Cloud & MLOps ☁️
Full Data Engineering Pipeline Overview

Full Data Engineering Pipeline Overview

Real-Time Layer

  1. We first have producers, producing into Kinesis data stream and for example, will look at Kinesis data analytics on it to perform a real-time stream of analytics.

  2. We can use lambda to read from that stream and react in real-time or we can just have the new destination, stream into a Kinesis data stream itself or we can even send it to Kinesis data firehose if you wanted to ingest data somewhere.

  3. So, if it goes into the Kinesis data stream, maybe we'll have an application on EC2, they will read out that stream and do some analytics as well and so machine learning, it could definitely talk to Amazon SageMaker service to do some real time ML.

  4. If it's in Kinesis data firehose, it could be converted into ORC format to be sent to Amazon S3 and then loaded into Redshift or it could be sent in JSON format, to Amazon Elastic search service, for example.

  5. Also we don't necessarily have to produce two Kinesis data streams, we can also produce to Kinesis data firehose and from there, for example, send it in parquet format into an Amazon S3 and, as we all know already, we can connect Amazon Kinesis data firehose to Amazon Kinesis data analytics,

This just shows you a lot of different combinations we can have with Kinesis data streams, Kinesis data analytics, firehose and so on.

Video Layer

  1. We have video producers and for example, it could be a camera but also be a DeepLens device and we got sent into a Kinesis video stream.

    • Remember one stream per device.
  2. Maybe we'll have Rekognition that reads from that video stream and produces another Kinesis data stream that's full of data and from this we know we can have Amazon EC2, Kinesis data firehose, or Kinesis data analytics, just reading of that stream and doing what we need to do.

  3. Alternatively, we could just have Amazon EC2 instances reading of the Kinesis video stream and then talking to Sage maker to produce another Kinesis data stream that may be taken in by Lambda.

    • To react in real-time to notifications, for example when something looks wrong in a video.

Batch Layer

  1. The batch layer is about taking data and transforming it, and so on.

  2. So say your data lives on premise, in MySQL, and we first use database migration service to send it all the way to RDS. This is a one-to-one mapping, there is no data transformation, it just sends and replicates the data from on-premise to RDS.

  3. Then we want to analyze this data, so we'll use a data pipeline to take the data from RDS and maybe place it in an Amazon S3 bucket as a CSV format.

  4. We could do the exact same thing with Dynamo DB, going through the data pipeline and insert into JSON formats in your Amazon S3 Bucket.

  5. Then we need to transform the data with an ETL, into a format we like, so we can use glue ETL to do some ETL and also convert it at the very end into the parquet format into Amazon S3

    • Say our jobs create many, many different files, we could add an AWS batch task.
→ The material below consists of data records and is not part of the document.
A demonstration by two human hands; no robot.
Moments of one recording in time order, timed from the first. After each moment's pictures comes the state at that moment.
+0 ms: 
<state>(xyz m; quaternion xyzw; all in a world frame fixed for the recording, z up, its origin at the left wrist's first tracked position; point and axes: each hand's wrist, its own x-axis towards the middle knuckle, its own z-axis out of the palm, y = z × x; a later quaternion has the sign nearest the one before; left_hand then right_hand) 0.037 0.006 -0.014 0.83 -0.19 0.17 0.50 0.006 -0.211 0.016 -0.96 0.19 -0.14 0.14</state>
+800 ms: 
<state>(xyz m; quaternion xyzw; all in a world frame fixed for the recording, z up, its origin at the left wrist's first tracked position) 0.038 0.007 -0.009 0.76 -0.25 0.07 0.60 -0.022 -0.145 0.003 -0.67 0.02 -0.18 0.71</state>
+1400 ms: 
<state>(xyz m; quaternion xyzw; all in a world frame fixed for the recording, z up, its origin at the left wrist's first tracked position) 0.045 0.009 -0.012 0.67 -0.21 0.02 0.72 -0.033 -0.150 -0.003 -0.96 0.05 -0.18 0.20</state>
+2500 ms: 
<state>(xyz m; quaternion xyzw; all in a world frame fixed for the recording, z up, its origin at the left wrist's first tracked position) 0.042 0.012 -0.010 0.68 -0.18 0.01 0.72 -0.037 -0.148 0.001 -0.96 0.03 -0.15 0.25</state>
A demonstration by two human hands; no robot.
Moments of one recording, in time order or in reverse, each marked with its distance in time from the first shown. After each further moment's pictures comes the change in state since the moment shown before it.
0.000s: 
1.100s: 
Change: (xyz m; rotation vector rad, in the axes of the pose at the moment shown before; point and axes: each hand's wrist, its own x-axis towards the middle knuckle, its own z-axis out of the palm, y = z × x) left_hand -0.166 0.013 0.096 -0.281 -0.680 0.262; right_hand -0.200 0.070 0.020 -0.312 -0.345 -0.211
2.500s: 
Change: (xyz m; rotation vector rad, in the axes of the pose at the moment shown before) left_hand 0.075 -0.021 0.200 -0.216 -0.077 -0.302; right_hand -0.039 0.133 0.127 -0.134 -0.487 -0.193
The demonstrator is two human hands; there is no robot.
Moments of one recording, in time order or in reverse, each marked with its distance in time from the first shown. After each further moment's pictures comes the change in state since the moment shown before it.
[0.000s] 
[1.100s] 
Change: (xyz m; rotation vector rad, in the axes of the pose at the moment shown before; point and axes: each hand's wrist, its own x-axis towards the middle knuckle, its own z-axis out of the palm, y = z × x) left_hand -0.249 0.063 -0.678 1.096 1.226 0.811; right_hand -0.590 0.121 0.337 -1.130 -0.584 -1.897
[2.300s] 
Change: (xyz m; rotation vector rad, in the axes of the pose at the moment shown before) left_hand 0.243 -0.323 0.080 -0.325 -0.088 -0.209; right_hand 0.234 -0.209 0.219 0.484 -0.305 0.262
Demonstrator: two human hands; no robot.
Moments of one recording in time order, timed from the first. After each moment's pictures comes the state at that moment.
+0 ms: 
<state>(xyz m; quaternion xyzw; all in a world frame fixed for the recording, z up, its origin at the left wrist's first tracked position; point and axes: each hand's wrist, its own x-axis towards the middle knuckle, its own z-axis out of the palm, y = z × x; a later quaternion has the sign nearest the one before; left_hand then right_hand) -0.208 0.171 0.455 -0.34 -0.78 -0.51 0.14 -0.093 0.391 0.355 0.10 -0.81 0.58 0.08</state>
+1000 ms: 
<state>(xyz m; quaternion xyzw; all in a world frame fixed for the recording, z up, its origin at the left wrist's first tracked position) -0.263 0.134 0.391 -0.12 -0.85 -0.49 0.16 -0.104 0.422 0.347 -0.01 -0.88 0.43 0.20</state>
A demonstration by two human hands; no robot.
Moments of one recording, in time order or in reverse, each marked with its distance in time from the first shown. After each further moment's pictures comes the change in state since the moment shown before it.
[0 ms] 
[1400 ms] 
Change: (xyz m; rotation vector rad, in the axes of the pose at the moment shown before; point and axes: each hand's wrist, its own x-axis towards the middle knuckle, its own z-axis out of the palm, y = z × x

That would be cleaning up your S3 buckets once a day.

    • So this would be a perfect use case for batch because batch wouldn't transform data, it would just clean up some files in your Amazon S3 buckets from time to time.

  6. Okay, so how do we orchestrate all these things? Well, step-functions would be great for that, to just make sure that the pipeline can be reactive, responsive, and can track all the executions of the entire different services,

  7. Now we have the data in so many different places, it would be great to have AWS glue data catalog to know what data is where and what is the schema - so as such - we will deploy crawlers into Dynamo DB, RDS, S3, and so on to create that data catalog and keep it updated with the schemas

Analytics layer

  1. Finally there is the analytics layer, so data is in Amazon S3 and we want to analyze it, so we could use EMR which is Hadoop, spark, hive, and so on

  2. We could use redshift or redshift spectrum to do data warehousing

  3. Or we could even create a data catalog to have all the data in S3 being indexed and this schema will be created and so we can use Amazon Athena in a server less fashion to analyze the data from S3

  4. Then when we have analyzed the data maybe we want to visualize it. And so we'll use QuickSight to do visualization on top of redshift or Athena.